Paleontologist Garety Dyke at the University College Dublin in Ireland suggested that an extinct dinosaur called Sharovipteryx mirabilis was the world’s first delta-wing flyer:
Sharovipteryx mirabilis is known from only a single fossil. It was about 8 inches long, weighed less than a tenth of a pound and lived during the late Triassic, a time when the first dinosaurs were still evolving. Scientists knew that S. mirabilis had a membrane stretched across its hind legs, which allowed it to glide, but the exact shape of this membrane and the way it was attached to the animal’s body has been debated.
In a new study, Gareth Dyke, a paleontologist at the University College Dublin in Ireland, and colleagues used wind-tunnel data from modern flying lizards and computer modeling to propose a new membrane configuration for S. mirabilis, one they say is unique because it is grounded in aerodynamics.

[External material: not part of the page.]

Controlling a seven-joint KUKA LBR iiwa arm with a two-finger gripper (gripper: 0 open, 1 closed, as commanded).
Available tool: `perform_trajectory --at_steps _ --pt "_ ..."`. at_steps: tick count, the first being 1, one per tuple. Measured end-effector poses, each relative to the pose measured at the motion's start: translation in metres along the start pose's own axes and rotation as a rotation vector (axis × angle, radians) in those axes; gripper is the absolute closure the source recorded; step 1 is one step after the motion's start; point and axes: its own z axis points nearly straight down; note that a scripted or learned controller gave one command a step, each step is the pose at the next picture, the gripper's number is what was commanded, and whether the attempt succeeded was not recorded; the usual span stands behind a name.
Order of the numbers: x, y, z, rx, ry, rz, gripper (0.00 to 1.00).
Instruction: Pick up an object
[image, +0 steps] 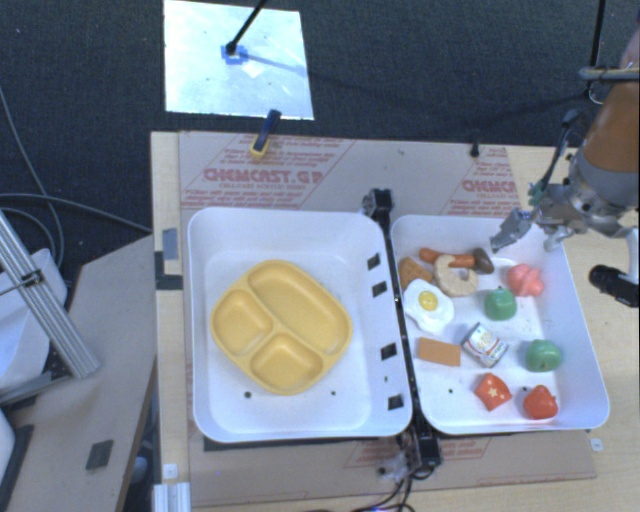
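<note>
Glossy red toy (540, 402), smooth three-compartment yellow plate (281, 326)

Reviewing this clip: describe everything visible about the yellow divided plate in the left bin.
The yellow divided plate is a rounded, squarish tray that looks like matte plastic, split by raised ridges into three compartments: one long one along its upper right and two smaller ones at left and bottom. All three look bare. It lies flat, right side up, turned at a slant, near the middle of the left bin floor. It rests on that floor and touches neither the bin's walls nor any other item.
</note>
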Motion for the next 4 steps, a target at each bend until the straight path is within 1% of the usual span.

Scientists can now finally explain how the unusual steps at the Mammoth Hot Springs came to be:
Geologists have long been at a loss to explain the rocks’ unusual shapes, but physicists at the University of Illinois at Urbana-Champaign say they have figured out the answer.
Unlike most water-washed surfaces, the primary geological process shaping the Mammoth Hot Springs landscape is not erosion. The rocks there are actually growing — at the rate of one to five millimeters a day — as calcium carbonate in the water precipitates to form the mineral travertine.
There’s a thief in Greencastle, Indiana, that’s obsessed with the letter R:
A consonant-loving thief has police and business owners baffled after dozens of Rs were stolen from signs around the community. "We’ve lost our Rs. And we want them back," said Randall Jones, president of Headley Hardware.
The weekend caper targeted gas stations, restaurants, repair shops and medical offices in the city of 10,000 people about 40 miles west of Indianapolis.
Here’s the kicker:
The thief also nabbed half a dozen letters from a lighted marquee in front of a National Guard post.